Caitlin McCartney

Background/Purpose

The integrated stress response (ISR) is a cellular survival mechanism activated by numerous stressors including hypoxia, heat shock, nutrient depravation, and misfolded proteins in the endoplasmic reticulum (ER). The ISR results in rapid inhibition of cap-dependent translation initiation while favoring the translation of non-canonical initiation of recovery proteins. The ISR has been associated with DNA damage markers, but actual DNA damage has not been quantified nor potential mechanisms elucidated.

Methods

We used the ER stressor, thapsigargin (TG) to initiate ISR in cultured HEK293T cells. We assessed cell viability using resazurin reduction assays and evaluated ER stress (ATF4 and pEIF2ɑ) and DNA damage (pATM and ɣH2AX) markers by western blotting.
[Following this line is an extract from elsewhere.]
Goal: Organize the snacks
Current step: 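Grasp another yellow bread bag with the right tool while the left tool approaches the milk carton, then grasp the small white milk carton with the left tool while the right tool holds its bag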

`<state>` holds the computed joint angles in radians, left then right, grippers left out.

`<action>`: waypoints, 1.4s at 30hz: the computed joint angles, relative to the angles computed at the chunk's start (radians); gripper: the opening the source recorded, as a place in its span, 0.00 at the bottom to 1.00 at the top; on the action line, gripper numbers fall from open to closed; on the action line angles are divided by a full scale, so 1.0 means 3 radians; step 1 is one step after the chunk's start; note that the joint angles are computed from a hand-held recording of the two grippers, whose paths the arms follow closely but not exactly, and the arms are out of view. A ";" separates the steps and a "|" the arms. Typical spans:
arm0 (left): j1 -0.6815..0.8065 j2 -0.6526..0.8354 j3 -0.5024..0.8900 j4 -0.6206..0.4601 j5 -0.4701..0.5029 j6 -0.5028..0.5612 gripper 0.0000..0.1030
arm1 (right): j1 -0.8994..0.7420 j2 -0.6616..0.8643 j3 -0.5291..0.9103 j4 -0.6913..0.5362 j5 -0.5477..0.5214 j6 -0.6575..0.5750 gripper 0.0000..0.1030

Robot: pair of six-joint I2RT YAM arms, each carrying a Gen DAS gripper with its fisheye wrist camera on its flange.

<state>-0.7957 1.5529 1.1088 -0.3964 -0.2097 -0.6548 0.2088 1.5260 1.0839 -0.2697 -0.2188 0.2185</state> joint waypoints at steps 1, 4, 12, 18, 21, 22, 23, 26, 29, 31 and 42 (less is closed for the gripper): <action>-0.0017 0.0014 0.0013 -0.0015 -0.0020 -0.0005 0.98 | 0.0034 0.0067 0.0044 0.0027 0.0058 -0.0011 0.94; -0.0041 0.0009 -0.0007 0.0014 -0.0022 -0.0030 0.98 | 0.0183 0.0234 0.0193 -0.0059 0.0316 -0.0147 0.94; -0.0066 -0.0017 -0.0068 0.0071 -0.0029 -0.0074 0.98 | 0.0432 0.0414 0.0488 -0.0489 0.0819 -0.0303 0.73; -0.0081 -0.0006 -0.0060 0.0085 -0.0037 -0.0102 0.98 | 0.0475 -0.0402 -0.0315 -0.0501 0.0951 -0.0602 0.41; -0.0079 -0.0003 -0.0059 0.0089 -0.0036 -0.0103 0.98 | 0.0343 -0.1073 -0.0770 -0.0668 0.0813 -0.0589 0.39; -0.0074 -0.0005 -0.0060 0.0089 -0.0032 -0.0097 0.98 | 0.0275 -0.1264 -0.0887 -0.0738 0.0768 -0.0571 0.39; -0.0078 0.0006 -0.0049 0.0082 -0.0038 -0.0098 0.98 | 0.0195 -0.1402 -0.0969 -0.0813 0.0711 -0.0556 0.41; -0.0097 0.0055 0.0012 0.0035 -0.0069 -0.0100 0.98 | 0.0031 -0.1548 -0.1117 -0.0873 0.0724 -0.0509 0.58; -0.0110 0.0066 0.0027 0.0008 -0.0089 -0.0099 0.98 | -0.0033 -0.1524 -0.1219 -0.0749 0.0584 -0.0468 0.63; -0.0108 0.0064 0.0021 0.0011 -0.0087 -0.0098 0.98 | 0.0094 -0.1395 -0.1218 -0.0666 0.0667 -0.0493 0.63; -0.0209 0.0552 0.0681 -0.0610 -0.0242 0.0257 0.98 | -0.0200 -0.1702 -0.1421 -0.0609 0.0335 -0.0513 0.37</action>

We directly assessed single and double-strand DNA breaks using the comet assay. Doxorubicin treatment was evaluated in parallel as a positive control for DNA damage to detect breaks.

Results

TG had a dose-dependent cytotoxic effect on HEK293T cells. TG initiated the ISR as indicated by increased expression of ATF4 and increased phosphorylation of EIF2ɑ. TG also caused increased phosphorylation of the DNA damage markers pATM and yH2AX. TG treatment resulted in both single-strand and double-strand DNA breaks, as indicated by increased comet length in comet assays.

Conclusions

These results directly demonstrate that activation of the ISR by TG-induced ER stress results in DNA damage. Upcoming mechanistic studies will initially evaluate whether this DNA damage is dependent on replication, transcription, and/or translation using specific inhibitors, as well as assess the role of reactive oxygen species using reporter constructs.